● TRY IT: Exactly as written, print out each entry in the data, with no pictures.
====== DATA ======
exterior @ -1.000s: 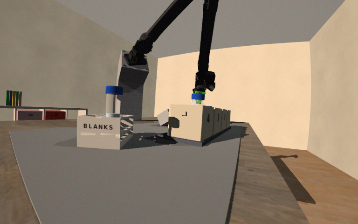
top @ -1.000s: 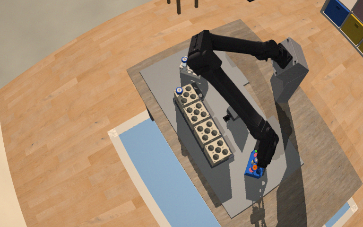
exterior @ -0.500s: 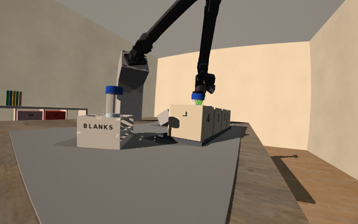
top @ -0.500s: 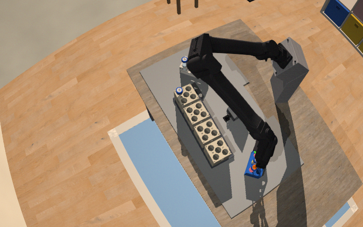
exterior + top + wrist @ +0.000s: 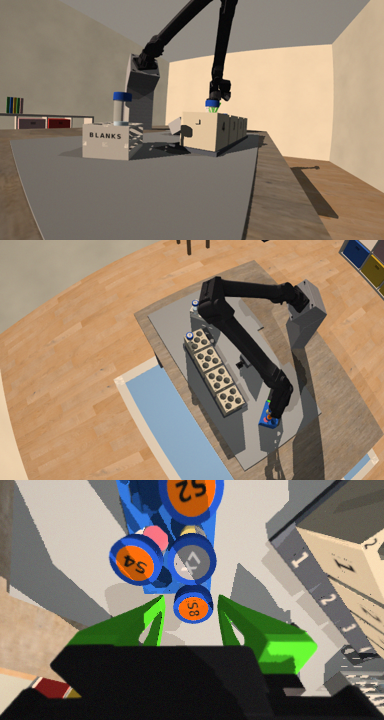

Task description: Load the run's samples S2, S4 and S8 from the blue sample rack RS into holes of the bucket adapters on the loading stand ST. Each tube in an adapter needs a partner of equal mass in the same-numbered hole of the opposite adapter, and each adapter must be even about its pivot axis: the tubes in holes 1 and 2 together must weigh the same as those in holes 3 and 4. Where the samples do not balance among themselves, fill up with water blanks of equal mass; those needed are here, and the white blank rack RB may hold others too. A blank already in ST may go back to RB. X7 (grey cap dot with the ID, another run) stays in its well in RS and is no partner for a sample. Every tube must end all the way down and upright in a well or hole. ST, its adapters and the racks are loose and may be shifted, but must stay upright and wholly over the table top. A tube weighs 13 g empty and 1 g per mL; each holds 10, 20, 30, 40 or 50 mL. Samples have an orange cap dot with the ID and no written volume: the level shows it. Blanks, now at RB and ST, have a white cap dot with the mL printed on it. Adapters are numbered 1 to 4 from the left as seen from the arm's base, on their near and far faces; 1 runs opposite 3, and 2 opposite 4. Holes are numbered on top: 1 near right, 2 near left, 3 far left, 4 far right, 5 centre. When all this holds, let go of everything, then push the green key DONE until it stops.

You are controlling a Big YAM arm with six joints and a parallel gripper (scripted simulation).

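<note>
Now: hand 10 mm to the left of the orange-dot tube and 50 mm above it. Round my hand: grey-dot tube X7: 40 mm ahead, 20 mm to the left, 50 mm below; blue sample rack RS: 20 mm ahead, 40 mm to the left, 90 mm below; orange-dot sample: 10 mm ahead, 60 mm to the left, 50 mm below.
</note>
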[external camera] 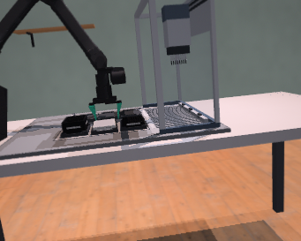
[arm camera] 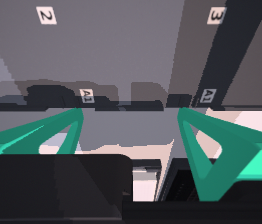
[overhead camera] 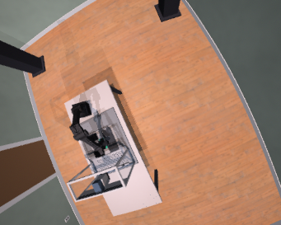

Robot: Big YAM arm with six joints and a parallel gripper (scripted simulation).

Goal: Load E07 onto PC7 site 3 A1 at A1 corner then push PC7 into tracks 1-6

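The black deep-well block E07 is 100 mm behind my hand, 160 mm to the right of it and 20 mm above it. The rest, counted from my hand: dark carrier PC7: 10 mm behind, 80 mm to the left.
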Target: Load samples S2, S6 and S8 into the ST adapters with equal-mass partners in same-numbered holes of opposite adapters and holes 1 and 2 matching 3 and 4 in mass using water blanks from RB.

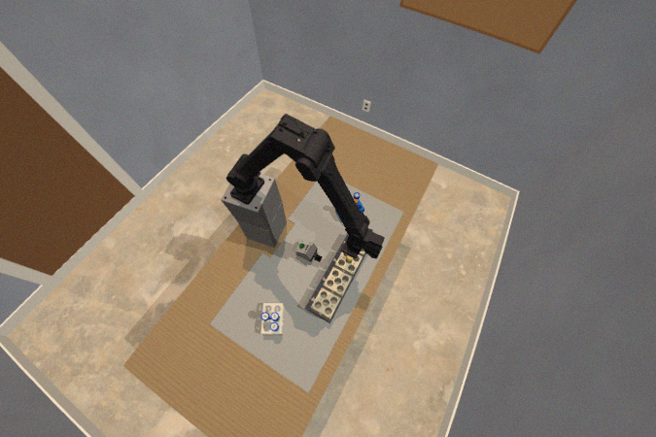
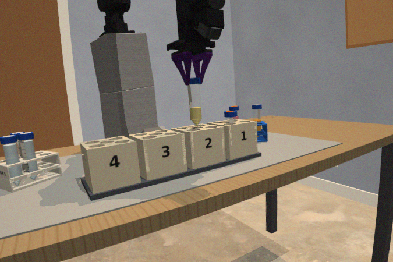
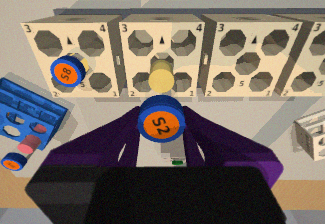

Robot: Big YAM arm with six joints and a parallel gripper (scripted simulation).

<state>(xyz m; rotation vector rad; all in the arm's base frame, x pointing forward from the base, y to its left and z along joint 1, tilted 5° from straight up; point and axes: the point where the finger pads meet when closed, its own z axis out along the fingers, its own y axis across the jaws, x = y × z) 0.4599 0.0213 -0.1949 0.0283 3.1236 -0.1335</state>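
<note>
The blue sample rack RS lies 290 mm to the left of my hand, 180 mm below it and 120 mm behind it. The rest, counted from my hand: white blank rack RB 380 mm to the right, 180 mm below, 180 mm behind.
</note>
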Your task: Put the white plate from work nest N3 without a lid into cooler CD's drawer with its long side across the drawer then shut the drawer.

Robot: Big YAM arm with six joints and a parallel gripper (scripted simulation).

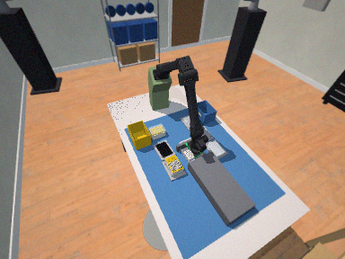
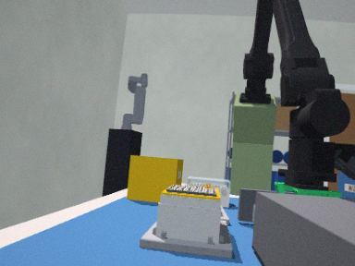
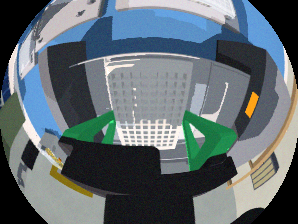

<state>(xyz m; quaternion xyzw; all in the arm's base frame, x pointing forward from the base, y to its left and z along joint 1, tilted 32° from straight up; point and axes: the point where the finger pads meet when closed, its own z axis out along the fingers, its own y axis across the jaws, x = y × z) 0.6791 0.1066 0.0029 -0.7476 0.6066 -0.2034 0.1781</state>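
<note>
My gripper is now right at the white plate. Also, from my hand: grey cooler CD 16 cm ahead, 4 cm to the left, 1 cm above; yellow-topped tip box 7 cm ahead, 18 cm to the right, 3 cm above; drawer 4 cm ahead, 1 cm to the left.
</note>
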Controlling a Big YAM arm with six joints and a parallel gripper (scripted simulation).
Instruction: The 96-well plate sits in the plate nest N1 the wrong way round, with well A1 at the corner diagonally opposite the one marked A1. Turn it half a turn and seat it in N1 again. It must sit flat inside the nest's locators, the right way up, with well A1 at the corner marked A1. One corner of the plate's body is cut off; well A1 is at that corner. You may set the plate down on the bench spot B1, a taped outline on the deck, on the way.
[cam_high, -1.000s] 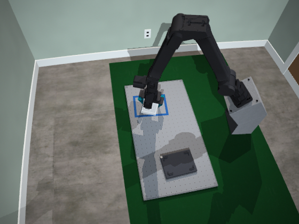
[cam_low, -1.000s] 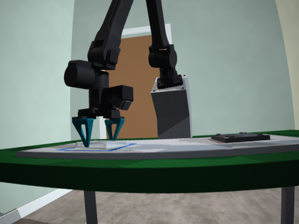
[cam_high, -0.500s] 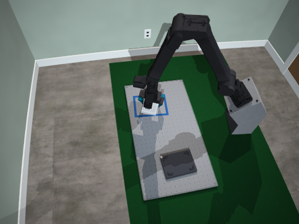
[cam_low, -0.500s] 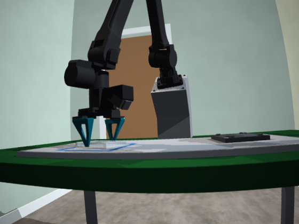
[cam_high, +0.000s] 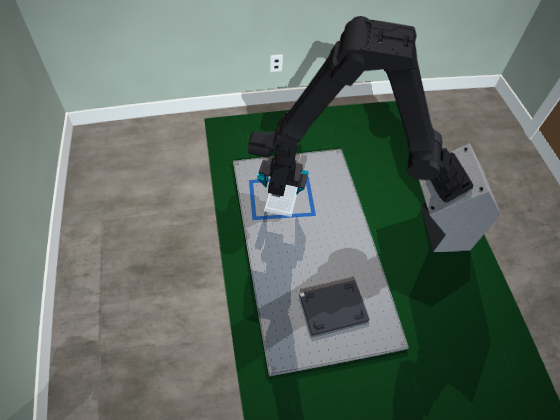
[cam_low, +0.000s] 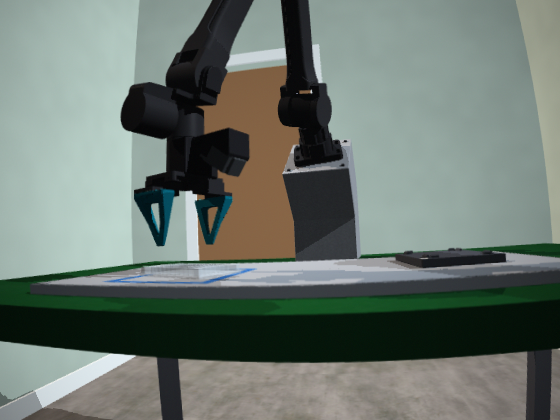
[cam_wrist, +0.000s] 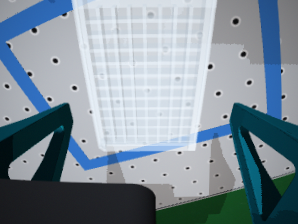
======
● ANSWER AREA:
exterior @ -1.000s: 
top @ -1.000s: 
exterior @ -0.500s: 
top @ -0.500s: 
exterior + top + wrist @ +0.000s: 

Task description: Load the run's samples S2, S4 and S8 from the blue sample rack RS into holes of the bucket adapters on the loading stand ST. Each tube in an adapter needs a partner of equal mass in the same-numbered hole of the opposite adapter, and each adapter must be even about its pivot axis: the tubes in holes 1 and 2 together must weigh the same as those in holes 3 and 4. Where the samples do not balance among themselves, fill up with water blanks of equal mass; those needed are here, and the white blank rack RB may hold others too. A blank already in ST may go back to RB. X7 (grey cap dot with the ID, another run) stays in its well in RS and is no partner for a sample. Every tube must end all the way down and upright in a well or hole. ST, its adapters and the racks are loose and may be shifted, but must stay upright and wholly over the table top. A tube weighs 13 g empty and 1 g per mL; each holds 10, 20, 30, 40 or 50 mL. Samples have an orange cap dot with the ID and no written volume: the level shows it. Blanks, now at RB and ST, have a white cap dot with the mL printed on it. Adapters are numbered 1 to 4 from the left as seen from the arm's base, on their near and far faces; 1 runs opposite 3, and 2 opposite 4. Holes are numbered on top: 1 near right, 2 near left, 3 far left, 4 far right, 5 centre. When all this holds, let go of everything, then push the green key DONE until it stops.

You are controlling a Big YAM arm with six joints and a parallel gripper (scripted simulation).

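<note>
Now: hand 10 mm to the left of the orange-dot tube and 50 mm above it. Round my hand: grey-dot tube X7: 40 mm ahead, 20 mm to the left, 50 mm below; blue sample rack RS: 20 mm ahead, 40 mm to the left, 90 mm below; orange-dot sample: 10 mm ahead, 60 mm to the left, 50 mm below.
</note>
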[external camera] 
[arm camera] 
[overhead camera] 

Robot: Big YAM arm with six joints and a parallel gripper (scripted simulation).

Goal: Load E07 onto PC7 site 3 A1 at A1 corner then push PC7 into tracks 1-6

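The black deep-well block E07 is 100 mm behind my hand, 160 mm to the right of it and 20 mm above it. The rest, counted from my hand: dark carrier PC7: 10 mm behind, 80 mm to the left.
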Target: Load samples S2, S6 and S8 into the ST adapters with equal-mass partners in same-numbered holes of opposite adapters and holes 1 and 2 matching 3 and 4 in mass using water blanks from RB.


Robot: Big YAM arm with six joints and a parallel gripper (scripted simulation).

<state>(xyz m; rotation vector rad; all in the arm's base frame, x pointing forward from the base, y to its left and z along joint 1, tilted 5° from straight up; point and axes: the point where the finger pads meet when closed, its own z axis out along the fingers, its own y axis across the jaws, x = y × z) 0.4599 0.0213 -0.1949 0.0283 3.1236 -0.1335</state>
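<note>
The blue sample rack RS lies 290 mm to the left of my hand, 180 mm below it and 120 mm behind it. The rest, counted from my hand: white blank rack RB 380 mm to the right, 180 mm below, 180 mm behind.
</note>
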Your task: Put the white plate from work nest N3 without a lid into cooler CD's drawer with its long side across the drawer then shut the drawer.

Robot: Big YAM arm with six joints and a parallel gripper (scripted simulation).


<state>(xyz m; quaternion xyzw; all in the arm's base frame, x pointing forward from the base, y to its left and z along joint 1, tilted 32° from straight up; point and axes: the point where the finger pads meet when closed, its own z axis out along the fingers, its own y axis across the jaws, x = y × z) 0.6791 0.1066 0.0029 -0.7476 0.6066 -0.2034 0.1781</state>
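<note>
My gripper is now right at the white plate. Also, from my hand: grey cooler CD 16 cm ahead, 4 cm to the left, 1 cm above; yellow-topped tip box 7 cm ahead, 18 cm to the right, 3 cm above; drawer 4 cm ahead, 1 cm to the left.
</note>
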Controlling a Big YAM arm with six joints and a parallel gripper (scripted simulation).
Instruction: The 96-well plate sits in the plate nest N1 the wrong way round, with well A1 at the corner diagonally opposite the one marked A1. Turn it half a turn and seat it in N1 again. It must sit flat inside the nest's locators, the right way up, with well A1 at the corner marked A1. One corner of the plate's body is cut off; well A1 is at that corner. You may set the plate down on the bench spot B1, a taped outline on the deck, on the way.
[cam_high, -1.000s] 
[cam_low, -1.000s] 
[cam_high, -0.500s] 
[cam_low, -0.500s] 
[cam_high, +0.000s] 
[cam_low, +0.000s] 
[cam_wrist, +0.000s] 

No more output will be added to the exercise.